Sun, Sep 26, 2004 - Page 1 News List

Yu heralds a `balance of terror'

ARMS PROTEST Yu Shyi-kun came out fighting on arms procurements, saying China needed to know that Taiwan would retaliate if it dared to launch its missiles

By Ko Shu-ling  /  STAFF REPORTER

Two protesters dressed as President Chen Shui-bian and Uncle Sam team up to ``oppress'' a third demonstrator dressed as an unemployed Taiwanese worker during a protest against the government's NT$610.8 billion arms procurements package on Ketagalan Boulevard in Taipei yesterday.

PHOTO: CHIANG YING-YING, TAIPEI TIMES

Taiwan should rely on a Cold War-style "balance of terror" to safeguard national security in the face of intimidation from Beijing, Premier Yu Shyi-kun said yesterday in response to a rally against his proposed arms-procurement package.

"The best scenario will see a `balance of terror' being maintained across the Taiwan Strait so that the national security is safeguarded," Yu said. "If you fire 100 missiles at me, I should be able to fire at least 50 at you. If you launch an attack on ... Kaohsiung, I should be able to launch a counterattack on Shanghai."

Unfortunately, Yu said, during Chinese Nationalist Party (KMT) rule Taiwan failed to develop a counterattack capability comparable to that of Israel.

"That's why the NT$610.8 billion [US$18 billion] arms-procurement budget we're seeking from the legislature is necessary, because it'll keep us safe for at least 30 years, based on a study by the Ministry of National Defense," Yu said. "It seems like a good deal, because it'll cost an average of only NT$20 billion a year."
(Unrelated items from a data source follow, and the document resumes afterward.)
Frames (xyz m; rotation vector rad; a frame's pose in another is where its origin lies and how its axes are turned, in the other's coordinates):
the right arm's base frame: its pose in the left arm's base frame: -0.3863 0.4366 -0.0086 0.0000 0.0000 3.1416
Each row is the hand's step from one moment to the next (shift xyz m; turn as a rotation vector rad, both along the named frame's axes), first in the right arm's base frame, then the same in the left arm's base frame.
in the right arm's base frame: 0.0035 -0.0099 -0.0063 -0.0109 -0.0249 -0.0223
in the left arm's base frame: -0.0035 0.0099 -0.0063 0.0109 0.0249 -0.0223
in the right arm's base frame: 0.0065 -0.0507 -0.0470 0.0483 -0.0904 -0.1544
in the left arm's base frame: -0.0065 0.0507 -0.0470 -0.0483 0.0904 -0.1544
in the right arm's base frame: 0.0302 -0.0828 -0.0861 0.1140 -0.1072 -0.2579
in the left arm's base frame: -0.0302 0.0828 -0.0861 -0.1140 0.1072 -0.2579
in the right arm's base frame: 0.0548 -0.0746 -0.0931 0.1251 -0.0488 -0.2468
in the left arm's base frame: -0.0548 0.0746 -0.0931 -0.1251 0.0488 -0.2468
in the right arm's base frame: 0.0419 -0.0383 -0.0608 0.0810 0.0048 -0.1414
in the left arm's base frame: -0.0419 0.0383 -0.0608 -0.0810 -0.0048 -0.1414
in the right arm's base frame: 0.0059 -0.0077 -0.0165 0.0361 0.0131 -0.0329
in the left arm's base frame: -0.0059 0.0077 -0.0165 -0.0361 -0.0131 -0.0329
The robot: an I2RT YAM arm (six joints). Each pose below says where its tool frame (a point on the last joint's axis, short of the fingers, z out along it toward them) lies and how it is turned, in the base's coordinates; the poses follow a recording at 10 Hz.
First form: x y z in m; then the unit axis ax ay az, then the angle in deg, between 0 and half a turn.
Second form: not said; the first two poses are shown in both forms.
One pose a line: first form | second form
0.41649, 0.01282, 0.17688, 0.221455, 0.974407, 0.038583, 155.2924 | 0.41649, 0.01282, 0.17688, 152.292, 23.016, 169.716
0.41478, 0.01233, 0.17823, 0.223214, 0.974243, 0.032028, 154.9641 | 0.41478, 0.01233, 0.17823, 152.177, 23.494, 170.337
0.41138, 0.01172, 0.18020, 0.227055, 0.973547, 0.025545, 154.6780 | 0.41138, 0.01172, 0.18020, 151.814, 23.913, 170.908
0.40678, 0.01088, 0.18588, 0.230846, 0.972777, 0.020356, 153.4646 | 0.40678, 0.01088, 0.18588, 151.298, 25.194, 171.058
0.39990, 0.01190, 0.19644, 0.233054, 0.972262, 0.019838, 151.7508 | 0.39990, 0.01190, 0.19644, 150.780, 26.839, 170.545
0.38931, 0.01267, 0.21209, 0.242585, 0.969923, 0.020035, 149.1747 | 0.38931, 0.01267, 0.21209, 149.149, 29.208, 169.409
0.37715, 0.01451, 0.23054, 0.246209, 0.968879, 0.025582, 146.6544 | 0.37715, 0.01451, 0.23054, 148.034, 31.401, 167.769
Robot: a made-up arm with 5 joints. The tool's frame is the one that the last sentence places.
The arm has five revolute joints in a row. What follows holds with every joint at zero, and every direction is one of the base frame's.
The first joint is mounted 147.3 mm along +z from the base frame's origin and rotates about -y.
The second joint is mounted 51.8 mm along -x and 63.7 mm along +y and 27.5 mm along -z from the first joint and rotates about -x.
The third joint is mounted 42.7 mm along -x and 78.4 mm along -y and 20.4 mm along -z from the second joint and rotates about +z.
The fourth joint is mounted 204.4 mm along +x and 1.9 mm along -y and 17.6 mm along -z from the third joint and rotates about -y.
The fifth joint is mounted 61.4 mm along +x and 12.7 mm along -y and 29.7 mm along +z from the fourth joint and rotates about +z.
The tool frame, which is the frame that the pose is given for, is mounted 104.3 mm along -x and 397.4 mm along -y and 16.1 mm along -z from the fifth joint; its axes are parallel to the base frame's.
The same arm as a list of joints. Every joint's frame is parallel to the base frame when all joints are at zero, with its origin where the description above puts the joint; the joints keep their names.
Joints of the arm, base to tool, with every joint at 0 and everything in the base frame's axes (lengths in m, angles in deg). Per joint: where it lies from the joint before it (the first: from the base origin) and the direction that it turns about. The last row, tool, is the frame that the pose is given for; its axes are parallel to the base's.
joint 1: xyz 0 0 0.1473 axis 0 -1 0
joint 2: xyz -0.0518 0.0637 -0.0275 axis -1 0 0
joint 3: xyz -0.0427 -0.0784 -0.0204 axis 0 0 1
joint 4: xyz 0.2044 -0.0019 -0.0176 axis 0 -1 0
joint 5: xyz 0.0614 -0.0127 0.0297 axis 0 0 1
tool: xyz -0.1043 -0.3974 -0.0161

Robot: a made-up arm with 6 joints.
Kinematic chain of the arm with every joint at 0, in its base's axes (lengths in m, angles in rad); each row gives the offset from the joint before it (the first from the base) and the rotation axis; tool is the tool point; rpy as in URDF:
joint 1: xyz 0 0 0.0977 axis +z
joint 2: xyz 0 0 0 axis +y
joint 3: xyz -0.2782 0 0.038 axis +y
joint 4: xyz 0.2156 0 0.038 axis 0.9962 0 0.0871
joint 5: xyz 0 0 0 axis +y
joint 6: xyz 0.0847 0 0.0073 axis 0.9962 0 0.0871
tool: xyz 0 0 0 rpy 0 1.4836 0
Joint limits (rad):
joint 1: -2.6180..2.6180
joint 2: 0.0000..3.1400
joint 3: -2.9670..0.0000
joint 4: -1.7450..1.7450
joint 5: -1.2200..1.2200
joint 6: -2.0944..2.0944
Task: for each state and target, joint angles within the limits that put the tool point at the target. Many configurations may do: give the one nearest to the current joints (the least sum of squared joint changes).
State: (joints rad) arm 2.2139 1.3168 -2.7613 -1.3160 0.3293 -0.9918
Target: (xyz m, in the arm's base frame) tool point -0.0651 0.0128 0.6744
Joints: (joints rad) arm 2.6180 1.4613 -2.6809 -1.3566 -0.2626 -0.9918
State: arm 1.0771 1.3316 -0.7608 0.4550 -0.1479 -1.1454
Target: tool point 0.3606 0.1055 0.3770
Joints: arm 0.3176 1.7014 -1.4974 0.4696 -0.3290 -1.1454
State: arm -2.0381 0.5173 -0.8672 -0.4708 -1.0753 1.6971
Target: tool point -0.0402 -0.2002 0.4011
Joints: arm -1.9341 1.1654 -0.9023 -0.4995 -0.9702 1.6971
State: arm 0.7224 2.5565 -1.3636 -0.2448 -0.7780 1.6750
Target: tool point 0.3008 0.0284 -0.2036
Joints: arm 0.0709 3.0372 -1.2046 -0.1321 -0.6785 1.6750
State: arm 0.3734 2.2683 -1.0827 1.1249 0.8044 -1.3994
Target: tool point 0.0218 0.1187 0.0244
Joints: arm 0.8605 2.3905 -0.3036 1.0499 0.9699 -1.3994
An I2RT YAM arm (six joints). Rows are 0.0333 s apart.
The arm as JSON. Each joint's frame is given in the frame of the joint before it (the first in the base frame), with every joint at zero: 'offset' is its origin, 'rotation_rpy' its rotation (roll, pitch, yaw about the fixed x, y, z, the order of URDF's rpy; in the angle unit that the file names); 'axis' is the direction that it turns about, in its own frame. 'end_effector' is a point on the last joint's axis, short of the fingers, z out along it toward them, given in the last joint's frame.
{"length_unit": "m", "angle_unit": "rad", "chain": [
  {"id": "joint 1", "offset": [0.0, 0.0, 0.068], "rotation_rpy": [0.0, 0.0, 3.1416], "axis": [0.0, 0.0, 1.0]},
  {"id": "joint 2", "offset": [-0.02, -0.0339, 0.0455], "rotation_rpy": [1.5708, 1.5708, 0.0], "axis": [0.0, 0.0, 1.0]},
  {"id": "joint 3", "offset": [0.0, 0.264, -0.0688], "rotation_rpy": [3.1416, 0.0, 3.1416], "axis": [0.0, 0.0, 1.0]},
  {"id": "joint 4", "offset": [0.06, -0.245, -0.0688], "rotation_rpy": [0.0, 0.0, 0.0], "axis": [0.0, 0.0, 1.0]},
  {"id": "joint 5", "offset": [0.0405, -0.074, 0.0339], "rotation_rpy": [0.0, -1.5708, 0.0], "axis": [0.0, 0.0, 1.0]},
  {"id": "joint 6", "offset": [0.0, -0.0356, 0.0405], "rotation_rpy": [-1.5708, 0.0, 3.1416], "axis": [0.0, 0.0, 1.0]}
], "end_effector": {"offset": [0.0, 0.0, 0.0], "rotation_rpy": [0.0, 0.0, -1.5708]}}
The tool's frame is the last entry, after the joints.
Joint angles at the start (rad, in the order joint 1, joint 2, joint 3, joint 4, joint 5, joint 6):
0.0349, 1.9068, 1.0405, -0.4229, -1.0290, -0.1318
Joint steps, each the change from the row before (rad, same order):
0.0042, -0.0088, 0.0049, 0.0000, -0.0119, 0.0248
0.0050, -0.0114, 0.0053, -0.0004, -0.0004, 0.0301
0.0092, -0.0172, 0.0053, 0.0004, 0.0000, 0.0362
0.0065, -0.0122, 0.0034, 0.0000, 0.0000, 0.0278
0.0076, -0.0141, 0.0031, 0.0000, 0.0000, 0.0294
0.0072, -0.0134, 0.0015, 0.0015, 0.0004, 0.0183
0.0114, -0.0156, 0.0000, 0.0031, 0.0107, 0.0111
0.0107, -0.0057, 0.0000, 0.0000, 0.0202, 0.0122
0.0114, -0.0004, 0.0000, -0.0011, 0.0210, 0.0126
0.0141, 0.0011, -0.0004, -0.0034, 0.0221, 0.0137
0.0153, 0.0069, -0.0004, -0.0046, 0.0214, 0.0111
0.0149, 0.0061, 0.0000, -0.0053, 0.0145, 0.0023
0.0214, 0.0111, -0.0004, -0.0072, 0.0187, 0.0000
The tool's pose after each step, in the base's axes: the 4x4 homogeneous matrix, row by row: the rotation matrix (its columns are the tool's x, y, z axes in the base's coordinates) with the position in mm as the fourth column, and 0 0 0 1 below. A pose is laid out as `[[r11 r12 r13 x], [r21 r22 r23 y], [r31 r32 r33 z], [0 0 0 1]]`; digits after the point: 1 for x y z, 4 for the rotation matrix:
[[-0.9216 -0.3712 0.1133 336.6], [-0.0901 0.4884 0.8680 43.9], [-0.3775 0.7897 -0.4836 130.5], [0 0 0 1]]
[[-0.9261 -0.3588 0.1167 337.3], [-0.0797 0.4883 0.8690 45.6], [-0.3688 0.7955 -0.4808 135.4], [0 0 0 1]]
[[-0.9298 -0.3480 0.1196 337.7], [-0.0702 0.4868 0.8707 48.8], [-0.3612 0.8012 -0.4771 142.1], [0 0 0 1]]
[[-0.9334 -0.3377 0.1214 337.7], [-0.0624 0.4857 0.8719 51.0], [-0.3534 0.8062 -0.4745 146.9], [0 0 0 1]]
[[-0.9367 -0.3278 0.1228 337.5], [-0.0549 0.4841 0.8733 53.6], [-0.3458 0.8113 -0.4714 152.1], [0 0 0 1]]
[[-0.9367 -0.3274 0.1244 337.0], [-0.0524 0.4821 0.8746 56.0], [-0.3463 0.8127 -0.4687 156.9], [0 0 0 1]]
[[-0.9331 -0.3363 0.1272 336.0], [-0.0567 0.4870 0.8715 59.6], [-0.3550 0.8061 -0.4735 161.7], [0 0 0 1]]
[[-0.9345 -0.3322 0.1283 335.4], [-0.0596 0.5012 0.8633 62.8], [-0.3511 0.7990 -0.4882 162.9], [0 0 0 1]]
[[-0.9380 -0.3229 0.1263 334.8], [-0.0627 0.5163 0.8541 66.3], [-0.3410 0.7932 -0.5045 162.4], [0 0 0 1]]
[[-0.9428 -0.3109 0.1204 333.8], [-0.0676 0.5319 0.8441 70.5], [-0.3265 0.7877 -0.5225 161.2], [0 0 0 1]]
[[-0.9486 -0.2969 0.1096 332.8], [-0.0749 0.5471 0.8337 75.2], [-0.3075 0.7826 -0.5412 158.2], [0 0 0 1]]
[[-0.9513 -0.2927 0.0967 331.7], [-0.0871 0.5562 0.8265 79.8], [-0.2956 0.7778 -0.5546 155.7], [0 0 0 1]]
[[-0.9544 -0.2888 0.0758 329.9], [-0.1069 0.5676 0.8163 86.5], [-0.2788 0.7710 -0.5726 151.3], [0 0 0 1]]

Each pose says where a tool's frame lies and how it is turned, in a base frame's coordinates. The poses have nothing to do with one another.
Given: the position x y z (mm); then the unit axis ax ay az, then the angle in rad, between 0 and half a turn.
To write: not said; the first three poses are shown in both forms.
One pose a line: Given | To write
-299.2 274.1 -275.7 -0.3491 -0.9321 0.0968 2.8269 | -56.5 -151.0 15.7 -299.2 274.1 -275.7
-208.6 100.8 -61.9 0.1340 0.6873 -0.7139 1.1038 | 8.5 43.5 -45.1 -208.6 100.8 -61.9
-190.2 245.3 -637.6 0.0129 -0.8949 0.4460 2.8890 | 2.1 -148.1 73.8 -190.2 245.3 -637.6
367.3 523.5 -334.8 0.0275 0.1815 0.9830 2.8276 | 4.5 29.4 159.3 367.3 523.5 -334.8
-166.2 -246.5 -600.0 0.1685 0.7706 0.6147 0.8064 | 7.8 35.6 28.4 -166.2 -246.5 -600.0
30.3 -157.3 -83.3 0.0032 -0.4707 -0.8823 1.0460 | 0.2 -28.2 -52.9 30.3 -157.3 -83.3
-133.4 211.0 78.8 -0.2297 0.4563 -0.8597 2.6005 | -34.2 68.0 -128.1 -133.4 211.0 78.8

Yu said that the main purpose of the procurements was to sustain national development. Without it, he said, the nation may end up like Hong Kong.

"Arms procurement is necessary, otherwise many problems are bound to result, and it is our child-ren who will have to pay the price and shoulder the consequences," he said.

Responding to opposition criticism that the amount being spent was outrageously high, Yu called on the public to understand that US arms dealers were always going to make a profit from the deal.

"The US government is the only country in the world who has the guts to sell us weapons," Yu said. "We have to understand that it's a seller's market and that we have very limited space in which to haggle."

Cabinet Spokesman Chen Chi-mai (陳其邁) said that the government's proposal was necessary as a price has to be paid to maintain national security.

"The weapons-procurement project is necessary because China has racked up double-digit increases to its military budget every year since 1995, while we have been cutting military spending," Chen said.

"We're very worried about the defeatism embraced by certain people. We hope they come to real-ize that there's no such thing as a free lunch: If you want peace and security, you have to pay for it," he said.

KMT Chairman Lien Chan (連戰), however, said that the time was not right for the legislature to handle the request and that the Cabinet should be using the budget for other things.

"The government should be allocating the nation's limited resources to solve urgent social problems such as unemployment, poverty and education to make the country a better place," he told the party's national congress yesterday morning.

Lien said that the amount the Cabinet requested would increase over time because of "maintenance fees."